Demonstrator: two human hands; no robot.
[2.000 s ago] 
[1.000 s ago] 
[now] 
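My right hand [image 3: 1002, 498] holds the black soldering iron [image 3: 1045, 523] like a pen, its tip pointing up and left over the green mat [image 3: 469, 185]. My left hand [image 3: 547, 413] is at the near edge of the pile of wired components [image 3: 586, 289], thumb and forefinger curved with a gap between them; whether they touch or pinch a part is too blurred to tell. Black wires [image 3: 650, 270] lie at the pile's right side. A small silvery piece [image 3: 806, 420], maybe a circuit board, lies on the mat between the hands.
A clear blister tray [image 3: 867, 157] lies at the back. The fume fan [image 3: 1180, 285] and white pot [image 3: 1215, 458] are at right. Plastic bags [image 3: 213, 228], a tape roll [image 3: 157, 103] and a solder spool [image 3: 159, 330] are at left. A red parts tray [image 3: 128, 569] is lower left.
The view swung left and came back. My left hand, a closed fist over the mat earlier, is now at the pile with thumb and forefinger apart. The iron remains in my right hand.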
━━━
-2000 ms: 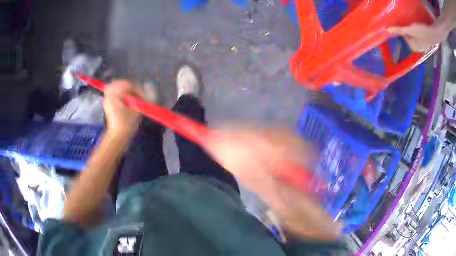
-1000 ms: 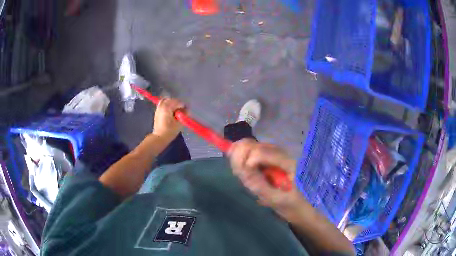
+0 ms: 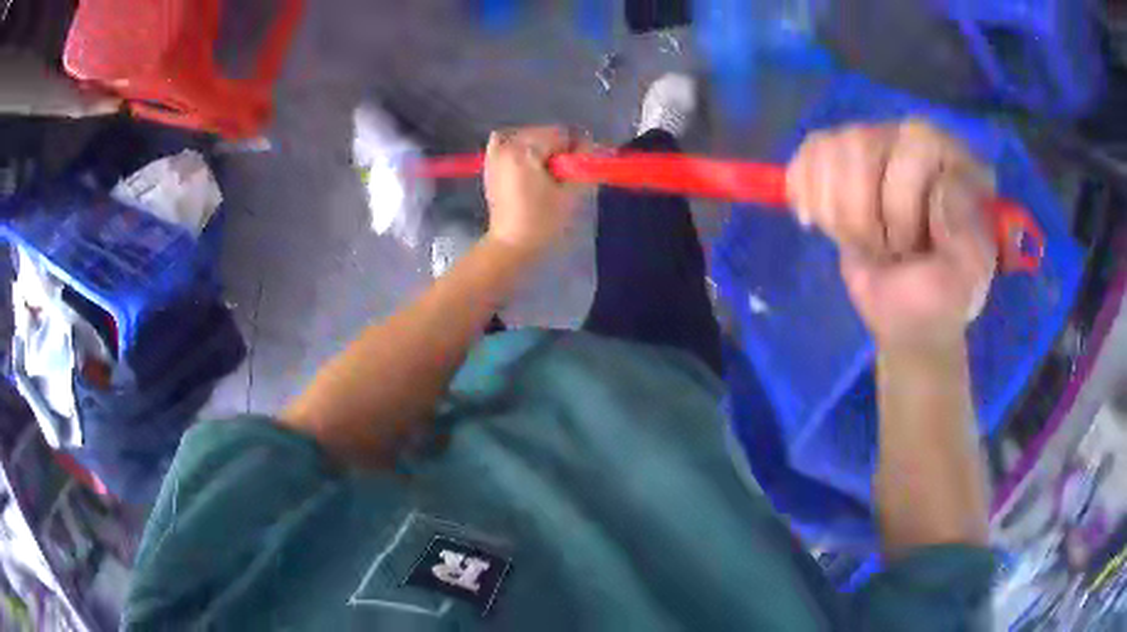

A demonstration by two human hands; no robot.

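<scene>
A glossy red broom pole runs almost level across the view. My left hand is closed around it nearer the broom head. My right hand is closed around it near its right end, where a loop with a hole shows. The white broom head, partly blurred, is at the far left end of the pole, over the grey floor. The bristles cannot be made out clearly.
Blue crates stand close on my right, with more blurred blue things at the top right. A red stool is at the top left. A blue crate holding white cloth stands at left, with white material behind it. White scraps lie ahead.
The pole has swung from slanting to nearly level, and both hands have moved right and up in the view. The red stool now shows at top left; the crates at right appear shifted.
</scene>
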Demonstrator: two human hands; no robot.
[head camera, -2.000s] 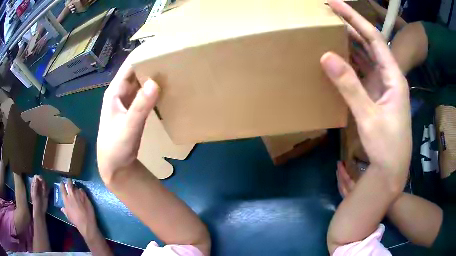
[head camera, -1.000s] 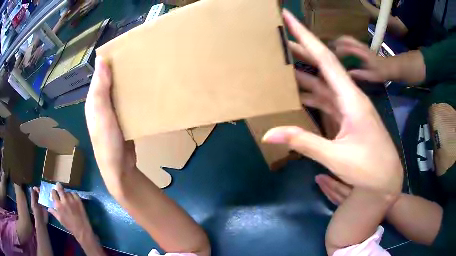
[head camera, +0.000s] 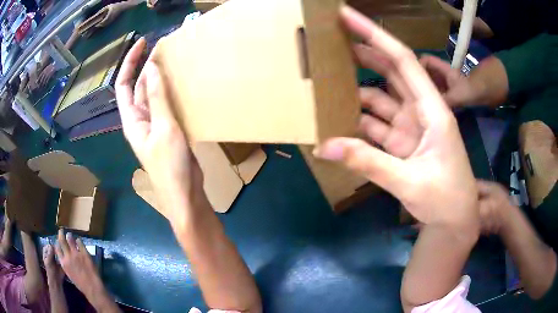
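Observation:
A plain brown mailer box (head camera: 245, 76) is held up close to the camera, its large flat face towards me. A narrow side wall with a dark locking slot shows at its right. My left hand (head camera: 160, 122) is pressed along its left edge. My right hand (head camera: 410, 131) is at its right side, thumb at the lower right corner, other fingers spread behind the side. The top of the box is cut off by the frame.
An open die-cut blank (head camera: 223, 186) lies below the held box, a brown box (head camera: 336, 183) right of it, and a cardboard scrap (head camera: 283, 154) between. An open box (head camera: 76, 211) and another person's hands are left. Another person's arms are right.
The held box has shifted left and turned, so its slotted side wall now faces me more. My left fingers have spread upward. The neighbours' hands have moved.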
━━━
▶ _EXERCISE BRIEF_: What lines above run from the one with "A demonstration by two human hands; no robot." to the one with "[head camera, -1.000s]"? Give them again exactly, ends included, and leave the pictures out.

▶ _YOUR RESPONSE_:
A demonstration by two human hands; no robot.

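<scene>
A glossy red broom pole runs almost level across the view. My left hand is closed around it nearer the broom head. My right hand is closed around it near its right end, where a loop with a hole shows. The white broom head, partly blurred, is at the far left end of the pole, over the grey floor. The bristles cannot be made out clearly.
Blue crates stand close on my right, with more blurred blue things at the top right. A red stool is at the top left. A blue crate holding white cloth stands at left, with white material behind it. White scraps lie ahead.
The pole has swung from slanting to nearly level, and both hands have moved right and up in the view. The red stool now shows at top left; the crates at right appear shifted.
</scene>
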Demonstrator: two human hands; no robot.
[head camera, -2.000s] 
[head camera, -1.000s] 

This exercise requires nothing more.